Pseudolithoxus nicoi
- Conservation status: Least Concern (IUCN 3.1)

Scientific classification
- Kingdom: Animalia
- Phylum: Chordata
- Class: Actinopterygii
- Division: Teleostei
- Order: Siluriformes
- Family: Loricariidae
- Genus: Pseudolithoxus
- Species: P. nicoi
- Binomial name: Pseudolithoxus nicoi (Armbruster & Provenzano, 2000)

= Pseudolithoxus nicoi =

- Authority: (Armbruster & Provenzano, 2000)
- Conservation status: LC

Species of fish

Pseudolithoxus nicoi is a species of freshwater ray-finned fish belonging to the family Loricariidae, the suckermouth armoured catfishes, and the subfamily Hypostominae, the suckermouth catfishes.

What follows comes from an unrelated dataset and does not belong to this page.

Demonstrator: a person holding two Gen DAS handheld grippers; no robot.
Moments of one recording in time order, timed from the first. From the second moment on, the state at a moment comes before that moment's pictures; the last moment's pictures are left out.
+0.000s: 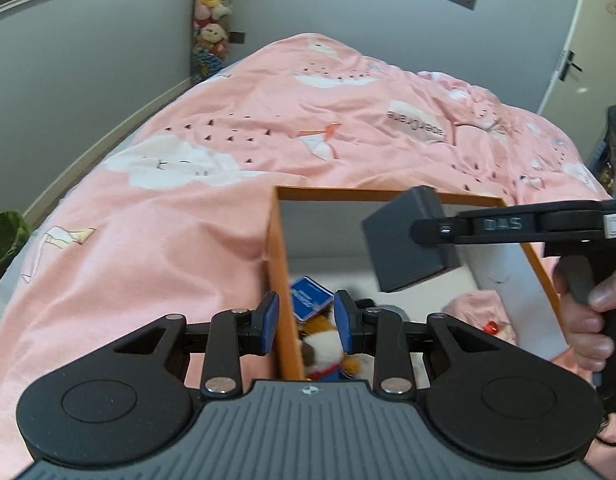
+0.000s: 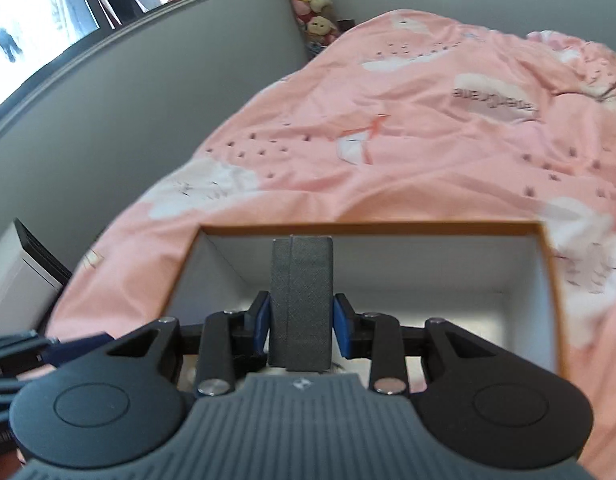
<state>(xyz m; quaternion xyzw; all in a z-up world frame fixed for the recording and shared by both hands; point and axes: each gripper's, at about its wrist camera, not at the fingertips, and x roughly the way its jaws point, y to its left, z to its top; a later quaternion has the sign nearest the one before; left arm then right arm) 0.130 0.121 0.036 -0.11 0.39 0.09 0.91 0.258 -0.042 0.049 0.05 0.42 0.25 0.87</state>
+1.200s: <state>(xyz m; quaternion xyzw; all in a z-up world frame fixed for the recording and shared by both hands) 0.142 0.146 0.004 -0.15 0.42 0.06 0.89 0.297 0.006 -0.011 0.17 0.52 0.30 0.78</state>
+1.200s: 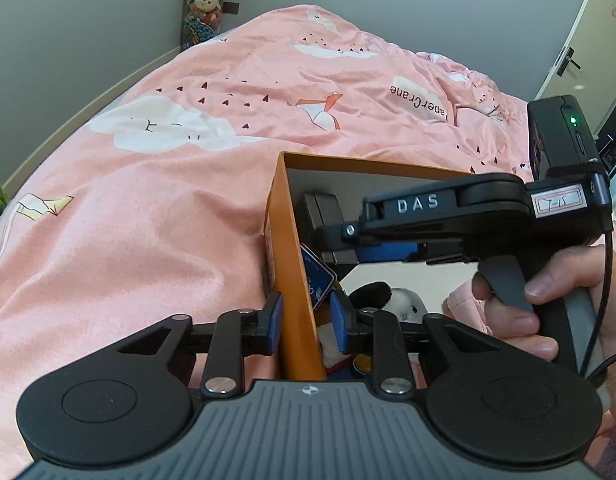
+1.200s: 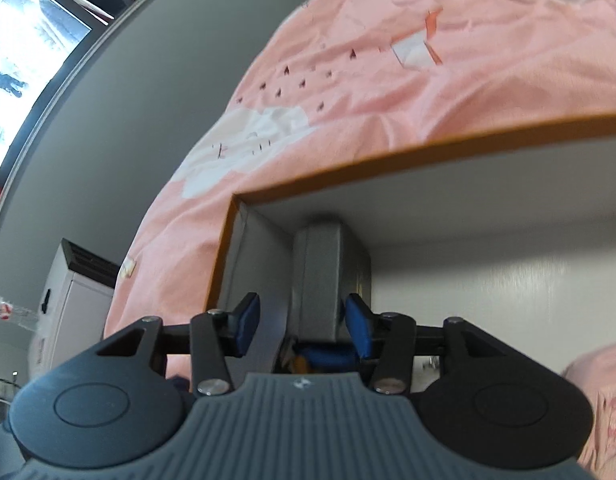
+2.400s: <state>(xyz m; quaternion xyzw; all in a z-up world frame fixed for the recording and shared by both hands) 0.150 0.125 0.014 -0.09 0.44 0.07 0.89 0.277 -0.064 -0.026 0.13 0.57 0.29 0.76</state>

This catfish is found in the Siapa River, a tributary of the Casiquiare canal, in Venezuela. The region where it is found is difficult to access and this species probably also occurs elsewhere in the Rio Negro basin and its range may extend into Brazil. This species grows to a standard length of 11.4 cm. The specific name honours Dr Leo G. Nico, an ichthyologist at the United States Geological Survey who collected most of the specimens.